Several natural examples with β-shape P–T–t paths, recording later heating stages and discussed in the introduction, occur in different orogenic complexes among other rocks with simple P–T–t paths. Such juxtaposition is usually explained by the non-uniform percolation of fluids during metamorphism and different exhumation rates [2]. Although this could also be related to the difficulty of recognizing the minerals and textures recording these stages, in our experiments, such juxtaposition is related to the accumulation and redistribution of the rocks with distinct evolution paths above the hot mantle. If the rocks appear at the contact with the rising hot mantle during the exhumation, they undergo heating already at depth, keeping the temperature constant (e.g., the red marker in Figure 4f’ and the blue marker in Figure 6f’). For the rocks that moved further from the mantle wedge crossing the geotherms and then reaching the bottom of the crust above the mantle upwelling, we observed two distinct stages in the β-shape P–T–t paths (e.g., the blue and green markers in Figure 4f’; the green, red, pink, and black markers in Figure 6f’).

In the presented experiments with slab breakoff, we did not observe any mantle upwellings directly related to slab breakoff or subsequent overriding lithospheric melting, which was considered to be a result of slab breakoff [69,110]. Although a further exploration of possible slab breakoff scenarios should be completed, based on the performed set of the experiments, we rather agree with Freeburn et al. [74] and Niu [78], who argued about the possible overestimation of the magmatic effect of slab breakoff in orogens. The numerical experiments reported by Duretz et al. [70] also showed that a slab breakoff may lead to asthenospheric mantle upwelling from the side of the subducting continental plate only if slab breakoff is shallow and occurs immediately after the continental plates collide with each other (Figure 3 in [70]).

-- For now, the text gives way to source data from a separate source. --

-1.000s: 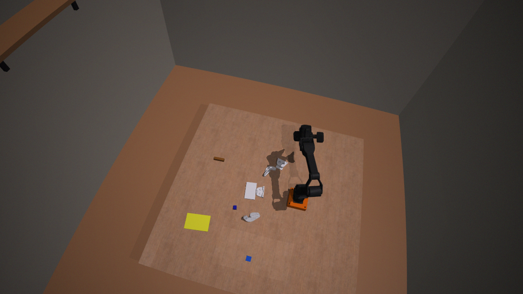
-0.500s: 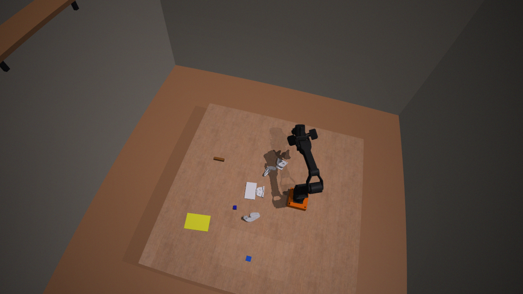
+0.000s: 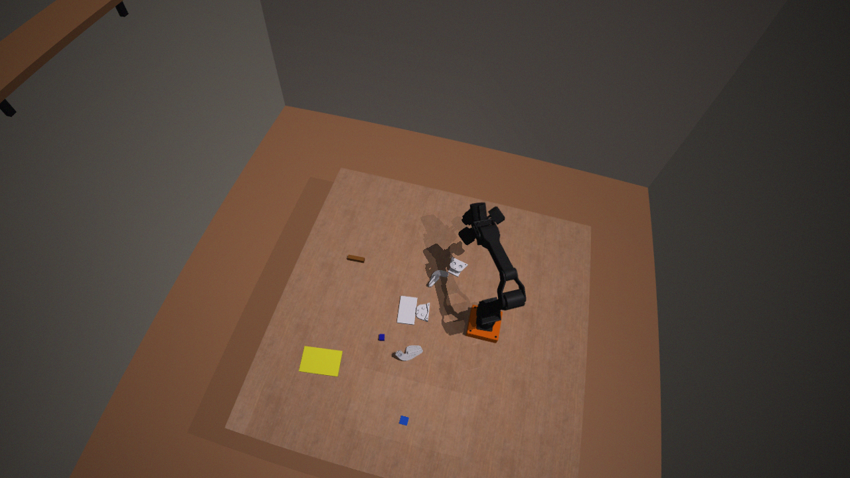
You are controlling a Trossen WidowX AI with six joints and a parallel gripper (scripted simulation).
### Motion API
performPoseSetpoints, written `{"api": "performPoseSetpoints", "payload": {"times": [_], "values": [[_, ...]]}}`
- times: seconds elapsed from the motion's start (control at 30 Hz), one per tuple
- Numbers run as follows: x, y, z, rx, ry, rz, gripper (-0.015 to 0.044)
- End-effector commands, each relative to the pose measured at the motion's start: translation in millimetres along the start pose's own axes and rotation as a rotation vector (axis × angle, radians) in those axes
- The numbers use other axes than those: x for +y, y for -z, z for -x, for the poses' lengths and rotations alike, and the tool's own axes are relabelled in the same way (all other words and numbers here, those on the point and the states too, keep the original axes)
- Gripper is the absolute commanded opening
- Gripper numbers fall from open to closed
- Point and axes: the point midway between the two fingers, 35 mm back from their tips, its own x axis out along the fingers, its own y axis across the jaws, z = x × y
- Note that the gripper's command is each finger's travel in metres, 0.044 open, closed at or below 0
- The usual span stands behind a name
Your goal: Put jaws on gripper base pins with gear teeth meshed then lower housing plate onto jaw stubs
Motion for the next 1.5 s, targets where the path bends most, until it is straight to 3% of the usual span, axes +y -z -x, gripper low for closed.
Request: {"api": "performPoseSetpoints", "payload": {"times": [0.0, 1.47], "values": [[15.9, -4.5, -1.6, 0.000, -0.056, 0.104, 0.0440], [150.0, -4.1, 3.3, -0.051, -0.507, 0.986, 0.0440]]}}
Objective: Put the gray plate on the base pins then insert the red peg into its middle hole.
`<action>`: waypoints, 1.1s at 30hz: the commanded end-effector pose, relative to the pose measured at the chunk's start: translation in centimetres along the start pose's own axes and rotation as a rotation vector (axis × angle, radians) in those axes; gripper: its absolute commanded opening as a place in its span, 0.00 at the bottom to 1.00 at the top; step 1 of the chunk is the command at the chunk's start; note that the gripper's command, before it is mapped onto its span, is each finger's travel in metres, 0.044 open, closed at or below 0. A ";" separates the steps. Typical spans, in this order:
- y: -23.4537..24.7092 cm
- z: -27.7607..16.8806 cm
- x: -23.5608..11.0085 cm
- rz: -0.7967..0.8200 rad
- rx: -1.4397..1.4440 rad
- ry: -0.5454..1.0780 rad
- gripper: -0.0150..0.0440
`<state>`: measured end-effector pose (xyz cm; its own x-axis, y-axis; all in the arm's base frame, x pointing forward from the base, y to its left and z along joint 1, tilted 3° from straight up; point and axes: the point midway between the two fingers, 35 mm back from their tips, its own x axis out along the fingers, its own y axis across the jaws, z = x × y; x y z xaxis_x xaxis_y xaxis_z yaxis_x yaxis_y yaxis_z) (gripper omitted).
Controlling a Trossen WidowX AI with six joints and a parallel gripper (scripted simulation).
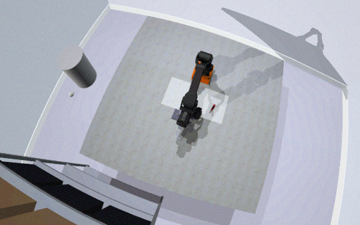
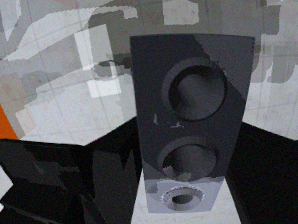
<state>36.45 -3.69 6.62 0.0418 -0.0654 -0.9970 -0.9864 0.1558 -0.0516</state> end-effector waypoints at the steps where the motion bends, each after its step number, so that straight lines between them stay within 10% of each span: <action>1: 0.2 -0.9 0.7 0.003 -0.025 -0.004 0.25; 33: 0.4 -3.3 2.3 0.003 -0.078 -0.001 0.25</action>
<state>35.63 -7.08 4.69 0.0384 -0.0679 -0.9970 -0.9956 0.0832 -0.0440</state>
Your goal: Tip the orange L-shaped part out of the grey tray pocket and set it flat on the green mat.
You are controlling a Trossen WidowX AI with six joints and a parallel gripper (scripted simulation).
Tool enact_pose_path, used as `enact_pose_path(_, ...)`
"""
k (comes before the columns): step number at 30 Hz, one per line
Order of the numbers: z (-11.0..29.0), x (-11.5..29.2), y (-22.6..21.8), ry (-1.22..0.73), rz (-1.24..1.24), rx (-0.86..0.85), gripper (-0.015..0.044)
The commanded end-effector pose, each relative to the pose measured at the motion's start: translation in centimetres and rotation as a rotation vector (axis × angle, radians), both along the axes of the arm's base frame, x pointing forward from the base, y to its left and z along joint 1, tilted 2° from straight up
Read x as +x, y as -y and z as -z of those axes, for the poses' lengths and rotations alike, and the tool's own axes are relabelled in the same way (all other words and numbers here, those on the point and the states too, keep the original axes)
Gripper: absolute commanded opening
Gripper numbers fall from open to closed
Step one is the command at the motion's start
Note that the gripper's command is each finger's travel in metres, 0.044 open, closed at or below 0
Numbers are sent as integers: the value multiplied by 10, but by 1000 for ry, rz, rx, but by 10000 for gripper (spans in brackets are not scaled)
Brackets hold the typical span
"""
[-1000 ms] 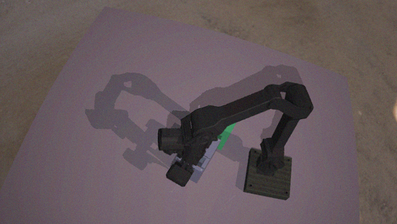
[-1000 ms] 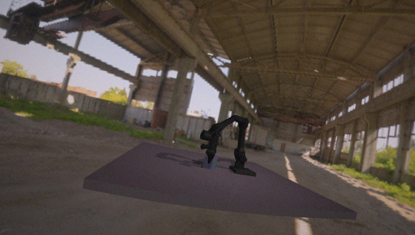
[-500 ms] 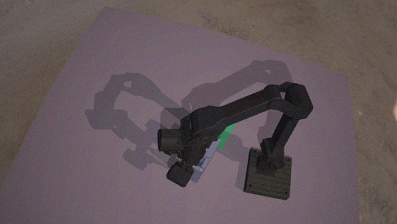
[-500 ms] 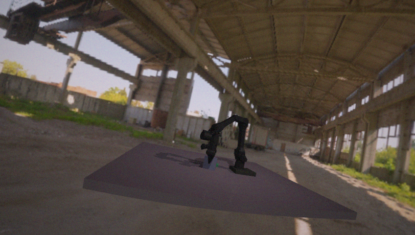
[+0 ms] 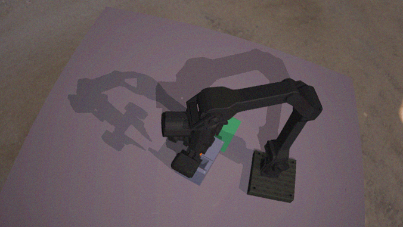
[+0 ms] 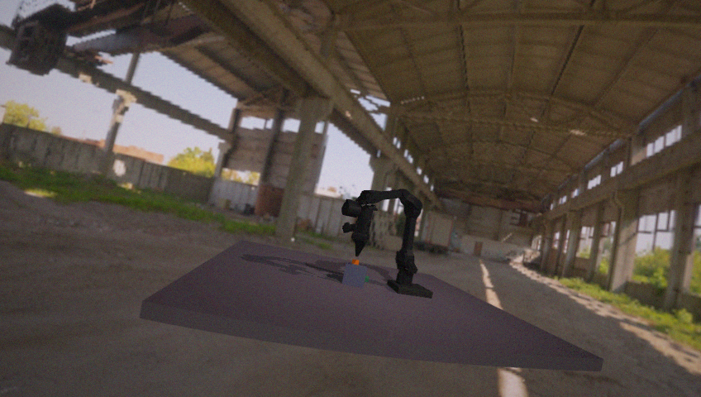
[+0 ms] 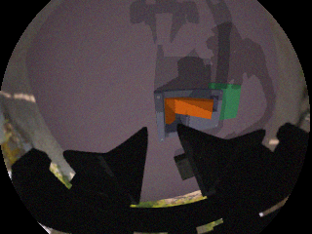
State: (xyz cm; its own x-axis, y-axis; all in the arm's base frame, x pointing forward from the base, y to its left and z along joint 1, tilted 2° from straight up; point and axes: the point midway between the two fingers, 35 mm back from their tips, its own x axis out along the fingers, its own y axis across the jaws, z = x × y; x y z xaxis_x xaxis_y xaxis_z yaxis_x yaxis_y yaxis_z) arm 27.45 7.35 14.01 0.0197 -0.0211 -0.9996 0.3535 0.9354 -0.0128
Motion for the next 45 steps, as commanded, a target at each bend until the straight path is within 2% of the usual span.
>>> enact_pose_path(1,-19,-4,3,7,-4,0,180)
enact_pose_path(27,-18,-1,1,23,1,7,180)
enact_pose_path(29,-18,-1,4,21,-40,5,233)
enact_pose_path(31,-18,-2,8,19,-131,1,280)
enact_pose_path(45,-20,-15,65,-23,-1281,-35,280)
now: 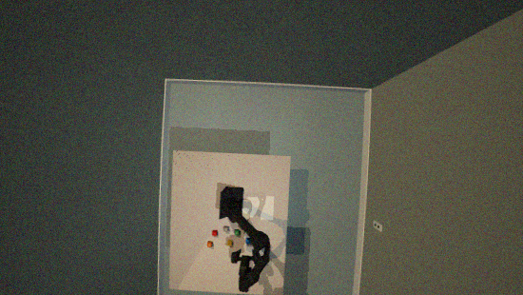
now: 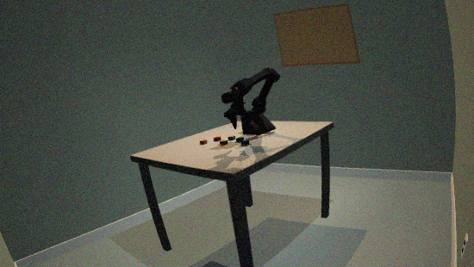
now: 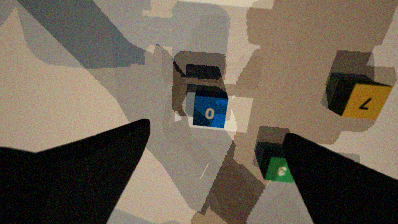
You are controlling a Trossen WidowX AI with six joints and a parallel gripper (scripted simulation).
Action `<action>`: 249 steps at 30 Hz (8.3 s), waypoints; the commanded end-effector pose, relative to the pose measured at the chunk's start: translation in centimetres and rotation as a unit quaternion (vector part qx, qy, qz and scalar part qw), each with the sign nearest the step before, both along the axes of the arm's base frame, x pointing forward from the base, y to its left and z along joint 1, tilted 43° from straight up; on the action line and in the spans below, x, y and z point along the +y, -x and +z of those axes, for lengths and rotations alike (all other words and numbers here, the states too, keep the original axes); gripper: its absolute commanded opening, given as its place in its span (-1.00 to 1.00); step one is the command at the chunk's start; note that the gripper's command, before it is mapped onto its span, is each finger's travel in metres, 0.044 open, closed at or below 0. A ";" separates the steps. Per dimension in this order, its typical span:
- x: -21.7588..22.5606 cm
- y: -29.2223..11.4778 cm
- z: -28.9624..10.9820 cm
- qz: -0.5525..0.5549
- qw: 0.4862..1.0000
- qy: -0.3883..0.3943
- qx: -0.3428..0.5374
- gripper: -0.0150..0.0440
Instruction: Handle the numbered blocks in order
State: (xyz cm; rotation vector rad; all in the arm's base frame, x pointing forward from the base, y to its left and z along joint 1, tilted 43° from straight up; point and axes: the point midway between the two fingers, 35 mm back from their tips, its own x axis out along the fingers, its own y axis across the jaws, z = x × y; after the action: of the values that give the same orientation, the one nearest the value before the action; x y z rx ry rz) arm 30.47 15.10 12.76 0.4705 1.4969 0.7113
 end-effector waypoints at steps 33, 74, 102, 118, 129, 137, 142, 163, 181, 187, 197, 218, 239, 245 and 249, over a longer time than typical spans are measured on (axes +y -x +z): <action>5.5 1.3 -5.6 0.002 1.000 -0.004 0.006 0.60; 5.5 1.3 -5.6 0.002 1.000 -0.004 0.006 -0.08; 4.4 1.1 -4.5 0.002 1.000 -0.003 0.006 -0.08; 5.5 1.3 -5.6 0.002 1.000 -0.004 0.006 -0.08; 5.5 1.3 -5.6 0.002 1.000 -0.004 0.006 0.18; 5.5 1.3 -5.6 0.002 1.000 -0.004 0.006 0.86; 3.8 1.0 -3.8 0.002 1.000 -0.003 0.006 0.86; -2.6 0.3 2.8 0.002 1.000 -0.001 0.007 -0.08; -9.4 5.6 -3.4 0.002 1.000 0.002 0.009 0.00; -4.2 6.3 -8.9 0.002 1.000 0.000 0.008 0.54; -3.6 6.3 -9.5 0.002 1.000 0.000 0.008 0.86; -1.5 6.6 -11.7 0.002 1.000 -0.001 0.009 0.86; -1.5 6.6 -11.7 0.002 1.000 -0.001 0.009 -0.08; -1.5 6.6 -11.7 0.002 1.000 -0.001 0.009 -0.08; -1.5 6.6 -11.7 0.002 1.000 -0.001 0.009 -0.08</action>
State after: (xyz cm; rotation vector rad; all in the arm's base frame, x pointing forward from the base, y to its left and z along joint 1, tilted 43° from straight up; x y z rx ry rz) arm 23.80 13.57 1.10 0.4720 1.5140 0.7147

Unfortunately, in this case, no deeply subducted and exhumed continental crust is expected.

5. Conclusions

The results of our 2D petrological–thermomechanical numerical experiments demonstrated that slab rollback during ongoing continental subduction can be considered as a mechanism responsible for the effective extraction of ultrahigh pressure metamorphic rocks and their later heating. The style of the crustal extraction is vertical extrusion. After the rocks exhume to the lower-crustal depths, they may be conductively heated by up to 200 degrees by the underlying hot asthenospheric mantle. We also numerically compared the slab rollback scenario with the classical slab breakoff scenario. Although in both scenarios we identified mantle upwelling, the reason for that in the experiments with slab breakoff is either slab bending occurring before slab breakoff or post-breakoff buoyant exhumation of deeply subducted crust, but not slab breakoff. Independent of the origin, mantle upwelling had a similar effect in all the experiments and led to the heating of juxtaposed exhumed crustal material at the Moho, producing, in some cases, β-shaped P–T–t paths. Within a few million years, the exhumed crustal material could be heated by hundreds of degrees and occasionally exhumed to the surface. Most of the numerically produced P–T–t paths are wider than the β-shape paths predicted from the natural orogens but show a similar shape and cover most of the metamorphic peaks. The location of the mantle upwelling directly below the orogen weakens the orogen and allows its intensive late- and post-orogenic internal deformation.